WHAT NEEDS TO BE DONE: Without the images, repeat every line of the listing verbatim.

COLLECTED DATA:
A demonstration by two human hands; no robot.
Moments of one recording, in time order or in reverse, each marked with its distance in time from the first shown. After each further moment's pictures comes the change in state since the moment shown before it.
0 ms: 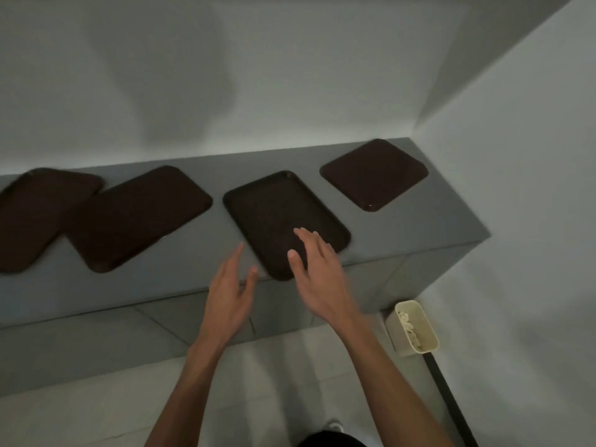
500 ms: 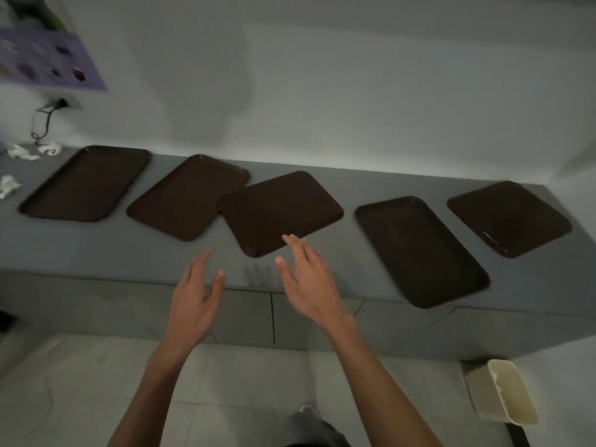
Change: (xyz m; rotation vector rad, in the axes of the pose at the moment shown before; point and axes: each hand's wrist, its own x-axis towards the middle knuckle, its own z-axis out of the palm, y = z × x) left_hand -0.056 -0.232 -0.328 0.123 0.256 -0.229; right_hand 0.022 -0.280 0.251 0.003 -0.256 -0.226
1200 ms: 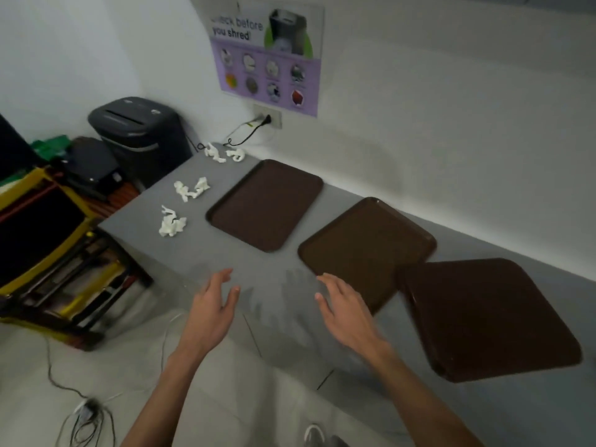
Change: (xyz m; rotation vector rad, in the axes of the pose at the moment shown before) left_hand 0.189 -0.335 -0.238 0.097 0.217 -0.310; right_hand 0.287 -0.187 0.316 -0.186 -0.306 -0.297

SOLVED EXERCISE:
A demonstration by two human hands; no robot.
Moments of one recording, in time order or in reverse, each marked with its distance in time from the first shown. After each further moment's pictures comes the change in state since the moment shown before it.
0 ms: 
500 ms: 
Change: (xyz m; rotation vector rad, in the axes of the pose at the moment shown before; point and axes: each hand's wrist, its own x-axis towards the middle knuckle, its own z-axis out of the palm, y = z × x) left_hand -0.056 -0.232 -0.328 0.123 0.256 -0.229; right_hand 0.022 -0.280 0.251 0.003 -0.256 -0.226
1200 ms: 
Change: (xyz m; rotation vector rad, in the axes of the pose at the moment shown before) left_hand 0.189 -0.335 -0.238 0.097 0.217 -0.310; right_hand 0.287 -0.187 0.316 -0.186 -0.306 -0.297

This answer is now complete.